> [Exercise requirements] In the records below, how many lines hold the word "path"? Give only the number.
*** Opening of Given records ***
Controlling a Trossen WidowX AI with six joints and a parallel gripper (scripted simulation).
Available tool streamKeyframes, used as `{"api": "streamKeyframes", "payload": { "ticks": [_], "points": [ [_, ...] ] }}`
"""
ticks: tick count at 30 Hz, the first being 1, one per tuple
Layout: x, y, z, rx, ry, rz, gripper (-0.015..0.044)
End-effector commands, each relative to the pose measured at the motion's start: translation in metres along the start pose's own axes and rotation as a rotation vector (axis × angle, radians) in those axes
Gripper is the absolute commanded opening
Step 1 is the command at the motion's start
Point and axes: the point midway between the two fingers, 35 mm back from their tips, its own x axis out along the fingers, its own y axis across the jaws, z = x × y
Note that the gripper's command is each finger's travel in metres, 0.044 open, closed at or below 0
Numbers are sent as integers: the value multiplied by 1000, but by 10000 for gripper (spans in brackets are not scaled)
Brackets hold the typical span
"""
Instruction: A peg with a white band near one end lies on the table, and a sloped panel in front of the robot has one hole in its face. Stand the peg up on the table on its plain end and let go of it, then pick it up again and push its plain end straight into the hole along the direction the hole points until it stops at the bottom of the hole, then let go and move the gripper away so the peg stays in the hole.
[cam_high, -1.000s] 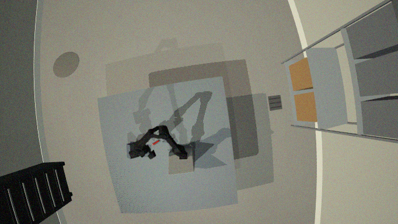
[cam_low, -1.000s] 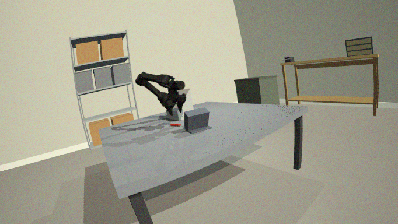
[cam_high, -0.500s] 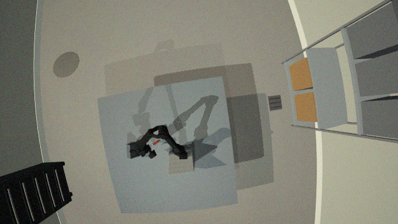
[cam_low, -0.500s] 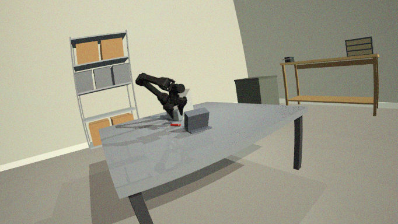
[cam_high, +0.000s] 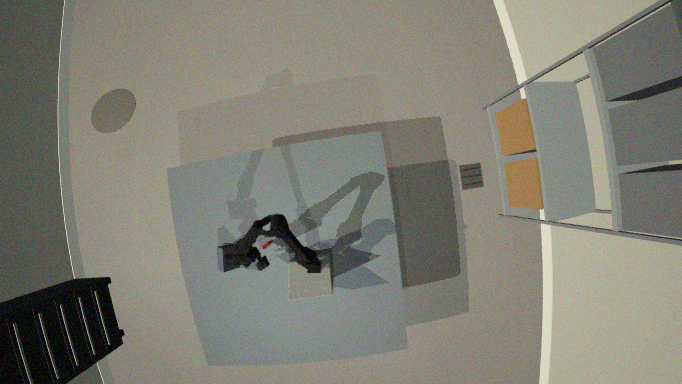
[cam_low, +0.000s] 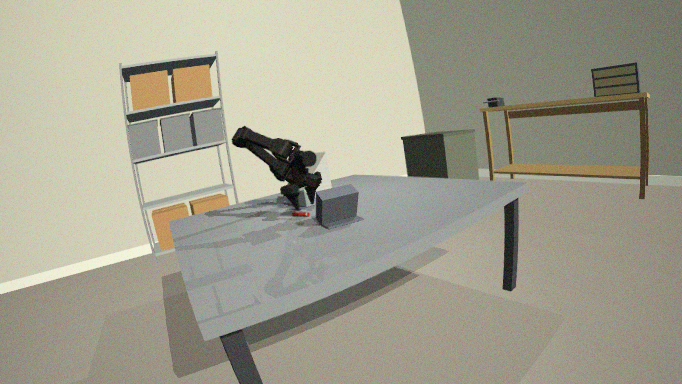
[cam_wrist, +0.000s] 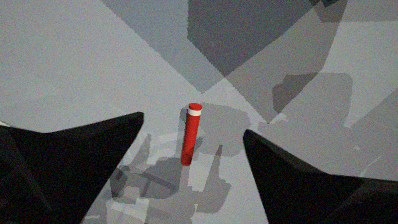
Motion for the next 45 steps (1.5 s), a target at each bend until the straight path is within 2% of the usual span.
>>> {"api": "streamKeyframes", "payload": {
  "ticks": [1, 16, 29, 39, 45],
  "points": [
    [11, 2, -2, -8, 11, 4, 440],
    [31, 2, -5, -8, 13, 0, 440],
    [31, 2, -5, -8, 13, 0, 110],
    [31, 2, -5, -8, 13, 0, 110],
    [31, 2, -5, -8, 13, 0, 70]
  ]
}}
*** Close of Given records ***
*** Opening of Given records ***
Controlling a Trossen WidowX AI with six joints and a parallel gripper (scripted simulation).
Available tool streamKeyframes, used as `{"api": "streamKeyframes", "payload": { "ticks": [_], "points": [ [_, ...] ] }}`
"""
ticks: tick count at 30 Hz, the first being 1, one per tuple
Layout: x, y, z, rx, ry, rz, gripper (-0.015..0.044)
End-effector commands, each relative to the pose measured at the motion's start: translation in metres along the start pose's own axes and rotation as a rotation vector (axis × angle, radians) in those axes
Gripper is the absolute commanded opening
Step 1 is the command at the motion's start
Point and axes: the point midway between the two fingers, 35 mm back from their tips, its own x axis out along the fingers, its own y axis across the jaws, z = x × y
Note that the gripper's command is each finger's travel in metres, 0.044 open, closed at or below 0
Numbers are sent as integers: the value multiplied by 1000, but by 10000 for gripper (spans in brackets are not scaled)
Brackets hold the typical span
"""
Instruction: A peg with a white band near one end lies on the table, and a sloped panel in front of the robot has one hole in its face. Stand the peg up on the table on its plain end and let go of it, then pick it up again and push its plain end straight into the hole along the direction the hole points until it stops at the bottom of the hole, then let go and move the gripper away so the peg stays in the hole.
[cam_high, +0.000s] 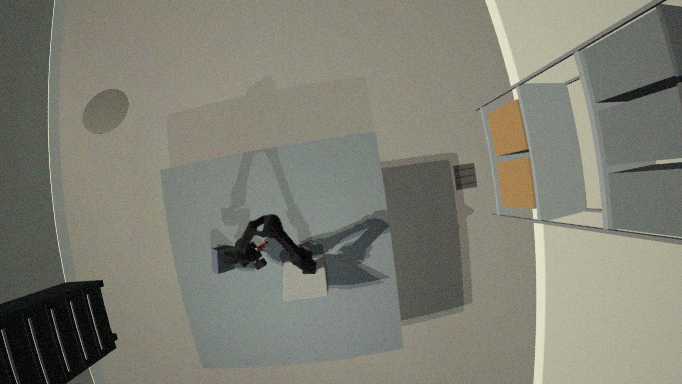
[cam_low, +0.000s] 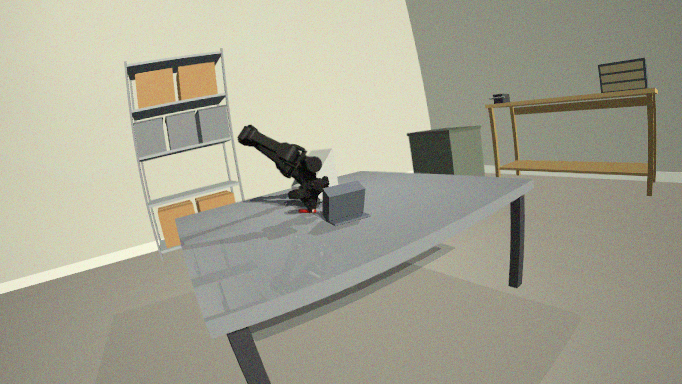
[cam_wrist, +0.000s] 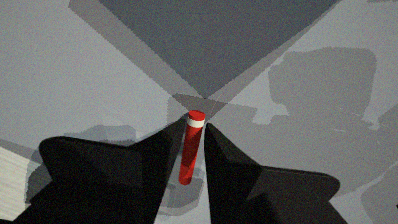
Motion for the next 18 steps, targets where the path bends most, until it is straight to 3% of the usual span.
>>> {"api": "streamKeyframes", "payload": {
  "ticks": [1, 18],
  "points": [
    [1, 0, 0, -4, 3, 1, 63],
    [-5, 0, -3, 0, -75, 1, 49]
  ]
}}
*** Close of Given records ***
> [The answer] 2